┏━━

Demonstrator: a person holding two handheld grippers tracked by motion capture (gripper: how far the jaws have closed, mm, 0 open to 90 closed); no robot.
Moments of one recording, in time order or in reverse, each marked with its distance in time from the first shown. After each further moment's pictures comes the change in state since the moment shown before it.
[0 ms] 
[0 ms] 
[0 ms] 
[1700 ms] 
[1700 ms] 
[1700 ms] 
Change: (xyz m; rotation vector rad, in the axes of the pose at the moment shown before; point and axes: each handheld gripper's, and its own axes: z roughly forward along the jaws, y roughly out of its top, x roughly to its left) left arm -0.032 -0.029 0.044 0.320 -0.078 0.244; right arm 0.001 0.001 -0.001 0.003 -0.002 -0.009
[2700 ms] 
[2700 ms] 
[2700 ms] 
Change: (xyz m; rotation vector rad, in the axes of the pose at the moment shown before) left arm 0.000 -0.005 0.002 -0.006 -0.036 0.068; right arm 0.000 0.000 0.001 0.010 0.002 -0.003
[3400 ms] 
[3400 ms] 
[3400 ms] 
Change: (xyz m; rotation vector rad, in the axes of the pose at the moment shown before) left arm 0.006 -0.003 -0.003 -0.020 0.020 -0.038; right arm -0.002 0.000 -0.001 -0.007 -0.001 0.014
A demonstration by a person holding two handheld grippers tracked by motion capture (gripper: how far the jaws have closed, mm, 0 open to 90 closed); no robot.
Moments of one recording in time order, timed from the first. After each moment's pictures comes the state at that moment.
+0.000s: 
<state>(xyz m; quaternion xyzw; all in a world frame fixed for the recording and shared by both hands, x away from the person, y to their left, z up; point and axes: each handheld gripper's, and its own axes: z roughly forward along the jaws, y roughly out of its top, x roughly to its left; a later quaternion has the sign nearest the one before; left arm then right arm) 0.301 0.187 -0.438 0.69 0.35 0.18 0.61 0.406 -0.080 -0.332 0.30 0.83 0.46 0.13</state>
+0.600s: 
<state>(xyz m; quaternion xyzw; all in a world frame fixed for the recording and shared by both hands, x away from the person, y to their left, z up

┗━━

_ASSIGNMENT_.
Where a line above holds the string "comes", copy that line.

_WRITTEN SOLUTION_.
Moments of one recording, in time order or in reverse, each marked with its distance in time from the first shown. After each further moment's pictures comes the change in state since the moment shown before it.
Moments of one recording in time order, timed from the first. After each moment's pictures comes the state at that moment.

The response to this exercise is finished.